PROBLEM STATEMENT:
Copy out each line below exactly as it appears.

SUPPLIED DATA:
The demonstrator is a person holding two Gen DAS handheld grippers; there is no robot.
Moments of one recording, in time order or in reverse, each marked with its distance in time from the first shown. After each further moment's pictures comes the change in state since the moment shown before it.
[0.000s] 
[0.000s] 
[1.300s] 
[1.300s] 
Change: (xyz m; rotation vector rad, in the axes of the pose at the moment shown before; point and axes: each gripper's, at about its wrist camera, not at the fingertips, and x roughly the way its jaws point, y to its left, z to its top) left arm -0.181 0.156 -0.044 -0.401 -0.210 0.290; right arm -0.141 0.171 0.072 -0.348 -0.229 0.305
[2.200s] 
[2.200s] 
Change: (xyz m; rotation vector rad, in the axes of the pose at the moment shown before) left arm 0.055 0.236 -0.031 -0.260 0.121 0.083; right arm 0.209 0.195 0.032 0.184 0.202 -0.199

RESPONSE TO THIS EXERCISE:
The demonstrator is a person holding two Gen DAS handheld grippers; there is no robot.
Moments of one recording, in time order or in reverse, each marked with its distance in time from the first shown. After each further moment's pictures comes the change in state since the moment shown before it.
[0.000s] 
[0.000s] 
[1.300s] 
[1.300s] 
Change: (xyz m; rotation vector rad, in the axes of the pose at the moment shown before; point and axes: each gripper's, at about its wrist camera, not at the fingertips, and x roughly the way its jaws point, y to its left, z to its top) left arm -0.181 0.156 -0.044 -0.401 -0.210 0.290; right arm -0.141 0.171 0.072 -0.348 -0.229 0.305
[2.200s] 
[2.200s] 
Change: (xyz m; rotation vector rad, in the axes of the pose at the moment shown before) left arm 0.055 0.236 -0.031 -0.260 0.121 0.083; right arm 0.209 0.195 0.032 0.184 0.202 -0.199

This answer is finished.